The theory of relativity is concerned with the description of phenomena that take place
in a frame of reference that is in motion with respect to an observer; the special theory of
relativity is concerned with motion in the absence of gravitational fields and the general
theory of relativity with motion and its connection with gravitation. Both quantum theory
and the theory of relativity find applications in all areas of modern physics.[48]

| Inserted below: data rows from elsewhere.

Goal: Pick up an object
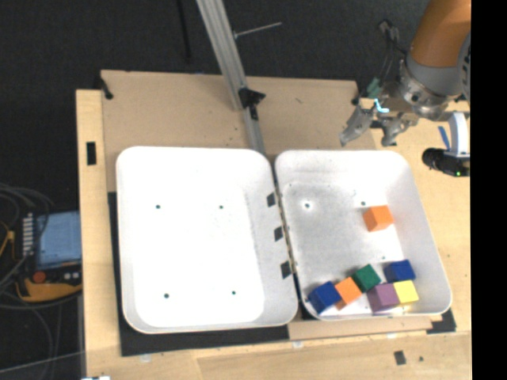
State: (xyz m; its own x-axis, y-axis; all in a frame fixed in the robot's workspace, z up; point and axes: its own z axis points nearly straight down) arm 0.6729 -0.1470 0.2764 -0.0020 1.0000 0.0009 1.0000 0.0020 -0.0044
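1. I see a lone orange block (pixel 378 217) in the right bin (pixel 317 236), right of centre.
2. Six more blocks cluster along that bin's lower edge: blue (pixel 324 295), orange (pixel 348 290), green (pixel 366 277), purple (pixel 383 296), yellow (pixel 405 292), blue (pixel 399 271).
3. My gripper (pixel 371 134) hangs above the bin's upper rim, fingers spread, holding nothing.

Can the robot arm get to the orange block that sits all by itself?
Probably yes. The lone orange block lies apart from the other blocks in the right bin, with nothing on top of it. The pincer hangs above the bin's far edge, and nothing stands between them.
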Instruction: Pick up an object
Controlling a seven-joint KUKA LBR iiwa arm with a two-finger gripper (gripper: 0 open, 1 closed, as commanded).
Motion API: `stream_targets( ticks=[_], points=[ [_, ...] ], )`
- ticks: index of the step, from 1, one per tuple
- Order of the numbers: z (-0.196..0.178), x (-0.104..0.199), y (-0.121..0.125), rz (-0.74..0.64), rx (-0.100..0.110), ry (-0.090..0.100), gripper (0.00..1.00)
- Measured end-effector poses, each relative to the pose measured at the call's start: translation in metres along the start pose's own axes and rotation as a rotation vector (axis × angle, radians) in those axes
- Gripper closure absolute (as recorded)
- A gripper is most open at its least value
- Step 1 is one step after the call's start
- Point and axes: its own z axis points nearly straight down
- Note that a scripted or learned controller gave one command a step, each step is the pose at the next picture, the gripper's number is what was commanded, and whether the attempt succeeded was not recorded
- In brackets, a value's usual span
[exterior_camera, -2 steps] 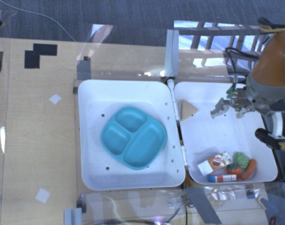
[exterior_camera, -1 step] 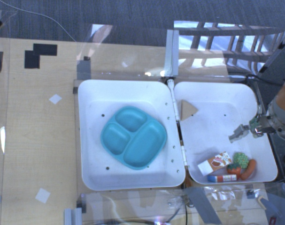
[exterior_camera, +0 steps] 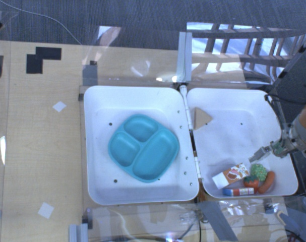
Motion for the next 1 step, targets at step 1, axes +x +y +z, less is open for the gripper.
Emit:
stream_targets(
  ticks=[1],
  points=[
    [-0.0023,-0.0444,0.1378,0.263,-0.002,-0.002,0.0]
  ],
)
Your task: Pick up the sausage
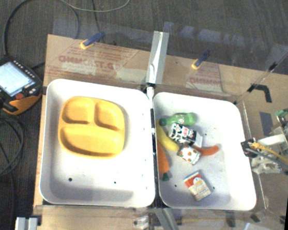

Difference between classical and modern physics

The basic domains of physics


While physics aims to discover universal laws, its theories lie in explicit domains of
applicability. Loosely speaking, the laws of classical physics accurately describe
systems whose important length scales are greater than the atomic scale and whose
motions are much slower than the speed of light. Outside of this domain, observations do
not match predictions provided by classical mechanics. Albert Einstein contributed the
framework of special relativity, which replaced notions of absolute time and
space with spacetime and allowed an accurate description of systems whose
components have speeds approaching the speed of light. Max Planck, Erwin
Schrödinger, and others introduced quantum mechanics, a probabilistic notion of
particles and interactions that allowed an accurate description of atomic and subatomic
scales. Later, quantum field theory unified quantum mechanics and special
relativity. General relativity allowed for a dynamical, curved spacetime, with which
highly massive systems and the large-scale structure of the universe can be well-
described. General relativity has not yet been unified with the other fundamental
descriptions; several candidate theories of quantum gravity are being developed.